Work to complete = Copy the lines below word for word, skipping any image.

Material provided =
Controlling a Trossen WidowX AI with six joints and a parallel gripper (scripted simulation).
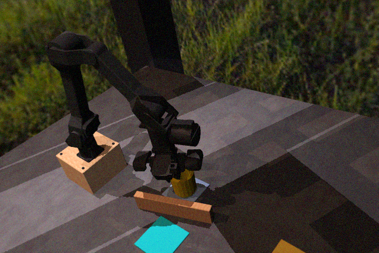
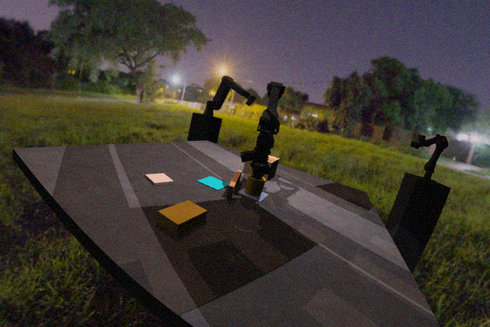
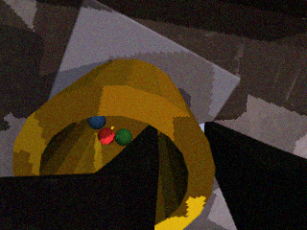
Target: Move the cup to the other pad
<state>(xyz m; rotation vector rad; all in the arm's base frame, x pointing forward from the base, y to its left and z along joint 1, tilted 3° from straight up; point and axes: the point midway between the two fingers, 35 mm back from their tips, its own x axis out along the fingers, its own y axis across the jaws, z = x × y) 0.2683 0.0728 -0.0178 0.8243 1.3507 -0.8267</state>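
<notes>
My gripper tip is now 20 mm short of the cup and 10 mm to the right of it. From my gripper tip the other things lie so: cyan pad: 140 mm to the right, 70 mm ahead, 40 mm below; then light blue pad: 40 mm below, 20 mm to the left, 20 mm ahead; then wooden bar: 60 mm to the right, 50 mm ahead, 20 mm below.
</notes>
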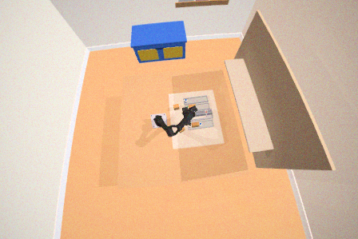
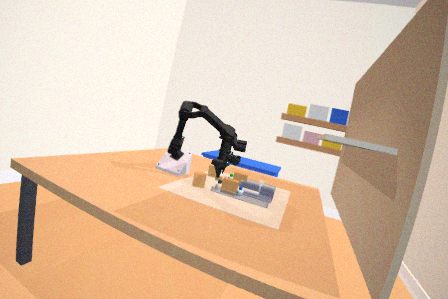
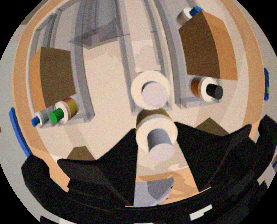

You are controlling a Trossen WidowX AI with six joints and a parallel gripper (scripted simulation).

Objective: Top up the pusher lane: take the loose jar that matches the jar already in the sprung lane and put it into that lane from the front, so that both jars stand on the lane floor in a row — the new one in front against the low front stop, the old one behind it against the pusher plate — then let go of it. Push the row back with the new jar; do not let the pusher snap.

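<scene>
Right now my gripper tip is 170 mm short of the grey lane rack, 60 mm to the right of it and 30 mm above it. Also, from my gripper tip: tall board: 640 mm ahead, 350 mm above, 110 mm to the left.
</scene>
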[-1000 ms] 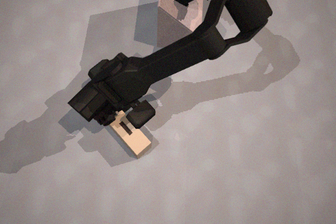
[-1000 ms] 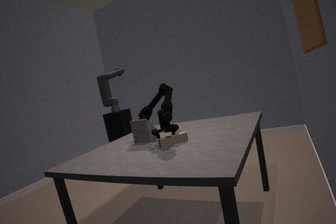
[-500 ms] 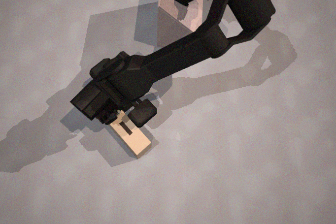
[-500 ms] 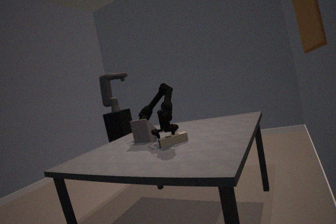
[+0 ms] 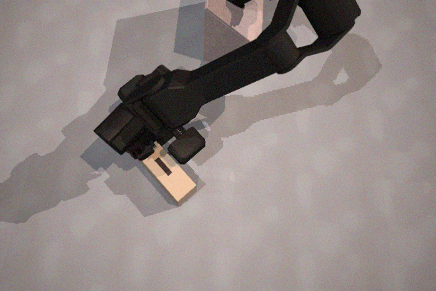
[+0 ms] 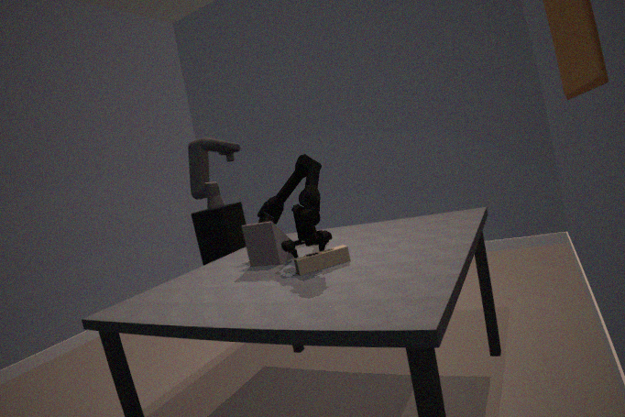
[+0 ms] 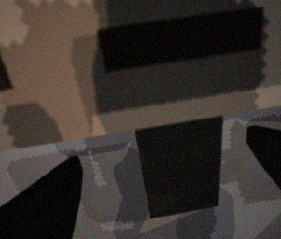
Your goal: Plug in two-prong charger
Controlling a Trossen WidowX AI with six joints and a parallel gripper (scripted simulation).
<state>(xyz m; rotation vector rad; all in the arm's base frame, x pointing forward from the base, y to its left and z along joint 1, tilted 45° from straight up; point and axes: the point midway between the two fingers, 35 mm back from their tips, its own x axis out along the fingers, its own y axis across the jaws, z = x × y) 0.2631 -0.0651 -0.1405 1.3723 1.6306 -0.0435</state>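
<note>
My gripper tip is now 20 mm to the left of the dark two-prong charger, 10 mm below it and 10 mm short of it.
</note>
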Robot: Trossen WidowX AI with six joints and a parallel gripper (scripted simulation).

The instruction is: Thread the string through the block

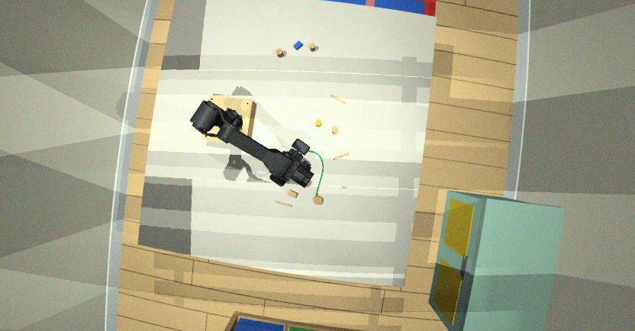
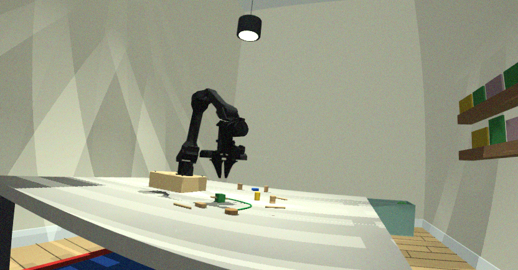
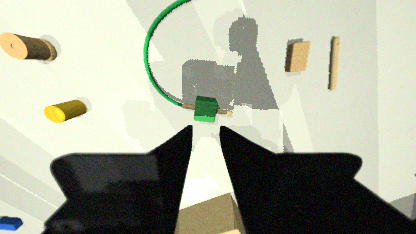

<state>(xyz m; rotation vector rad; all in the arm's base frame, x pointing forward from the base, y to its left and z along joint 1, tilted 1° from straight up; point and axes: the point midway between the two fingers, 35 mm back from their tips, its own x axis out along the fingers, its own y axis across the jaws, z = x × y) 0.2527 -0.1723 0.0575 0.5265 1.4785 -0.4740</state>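
The green block lies 80 mm below my gripper tip. The rest, counted from my gripper tip: yellow cylinder: 170 mm to the left, 110 mm ahead, 70 mm below; then wooden block: 150 mm to the right, 90 mm below, 20 mm behind; then round wooden button: 180 mm to the right, 100 mm ahead, 90 mm below.
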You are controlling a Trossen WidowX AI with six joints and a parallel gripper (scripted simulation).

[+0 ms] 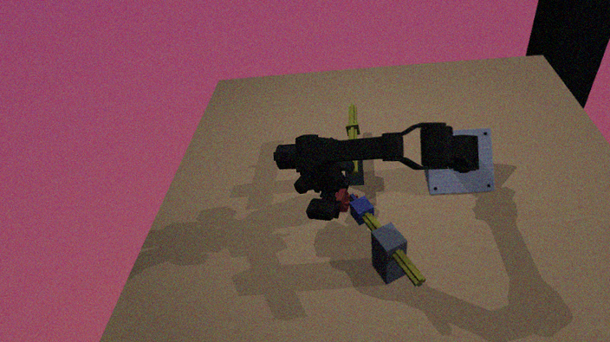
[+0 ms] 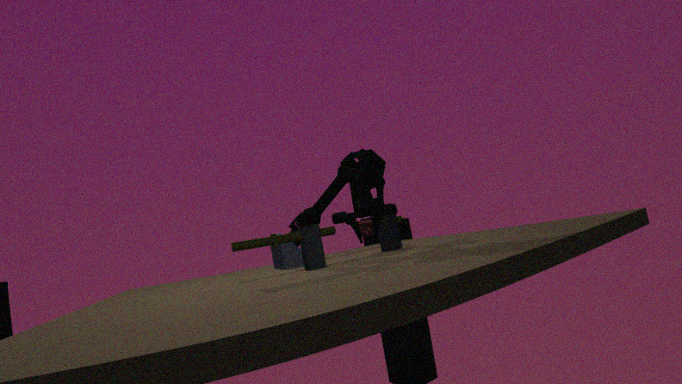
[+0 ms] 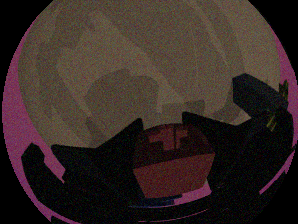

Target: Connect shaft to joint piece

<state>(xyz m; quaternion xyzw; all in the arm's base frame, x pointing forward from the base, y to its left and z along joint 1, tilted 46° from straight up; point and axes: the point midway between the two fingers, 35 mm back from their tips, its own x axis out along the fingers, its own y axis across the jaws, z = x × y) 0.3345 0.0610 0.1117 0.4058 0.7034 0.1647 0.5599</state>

Exercise solution =
Controlling a Trossen WidowX AI with six joints and a parallel gripper (scripted simulation).
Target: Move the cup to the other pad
<state>(xyz m; rotation vector rad; all in the arm's base frame, x pointing forward from the base, y to its left and z along joint 1, tilted 3° from straight up; point and axes: the point midway between the two fingers, 35 mm back from their tips, its own x axis out along the fingers, its own y axis across the jaws, z = x × y) 0.2683 0.0728 -0.0178 0.8243 1.3507 -0.8267</state>
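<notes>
My gripper tip is now 20 mm short of the cup and 10 mm to the right of it. From my gripper tip the other things lie so: cyan pad: 140 mm to the right, 70 mm ahead, 40 mm below; then light blue pad: 40 mm below, 20 mm to the left, 20 mm ahead; then wooden bar: 60 mm to the right, 50 mm ahead, 20 mm below.
</notes>
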
You are controlling a Trossen WidowX AI with six joints and a parallel gripper (scripted simulation).

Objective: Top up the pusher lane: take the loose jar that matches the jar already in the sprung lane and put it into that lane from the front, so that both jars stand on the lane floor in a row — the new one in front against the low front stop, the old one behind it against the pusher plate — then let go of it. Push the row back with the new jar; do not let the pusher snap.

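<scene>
Right now my gripper tip is 170 mm short of the grey lane rack, 60 mm to the right of it and 30 mm above it. Also, from my gripper tip: tall board: 640 mm ahead, 350 mm above, 110 mm to the left.
</scene>
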[-1000 ms] 
[-1000 ms] 
[-500 ms] 
[-500 ms] 
[+0 ms] 
[+0 ms] 
[+0 ms] 
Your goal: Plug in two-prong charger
Controlling a Trossen WidowX AI with six joints and a parallel gripper (scripted simulation).
<state>(xyz m; rotation vector rad; all in the arm's base frame, x pointing forward from the base, y to its left and z along joint 1, tilted 45° from straight up; point and axes: the point midway between the two fingers, 35 mm back from their tips, its own x axis out along the fingers, its own y axis across the jaws, z = x × y) 0.2631 -0.0651 -0.1405 1.3723 1.6306 -0.0435</state>
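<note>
My gripper tip is now 20 mm to the left of the dark two-prong charger, 10 mm below it and 10 mm short of it.
</note>
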Robot: Trossen WidowX AI with six joints and a parallel gripper (scripted simulation).

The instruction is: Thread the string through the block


<state>(xyz m; rotation vector rad; all in the arm's base frame, x pointing forward from the base, y to its left and z along joint 1, tilted 1° from straight up; point and axes: the point midway between the two fingers, 35 mm back from their tips, its own x axis out along the fingers, its own y axis across the jaws, z = x × y) 0.2527 -0.1723 0.0575 0.5265 1.4785 -0.4740</state>
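The green block lies 80 mm below my gripper tip. The rest, counted from my gripper tip: yellow cylinder: 170 mm to the left, 110 mm ahead, 70 mm below; then wooden block: 150 mm to the right, 90 mm below, 20 mm behind; then round wooden button: 180 mm to the right, 100 mm ahead, 90 mm below.
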You are controlling a Trossen WidowX AI with six joints and a parallel gripper (scripted simulation).

[+0 ms] 
[+0 ms] 
[+0 ms] 

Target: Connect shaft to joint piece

<state>(xyz m; quaternion xyzw; all in the arm's base frame, x pointing forward from the base, y to its left and z along joint 1, tilted 46° from straight up; point and axes: the point midway between the two fingers, 35 mm back from their tips, its own x axis out along the fingers, its own y axis across the jaws, z = x × y) 0.3345 0.0610 0.1117 0.4058 0.7034 0.1647 0.5599</state>

This answer has been written out in full.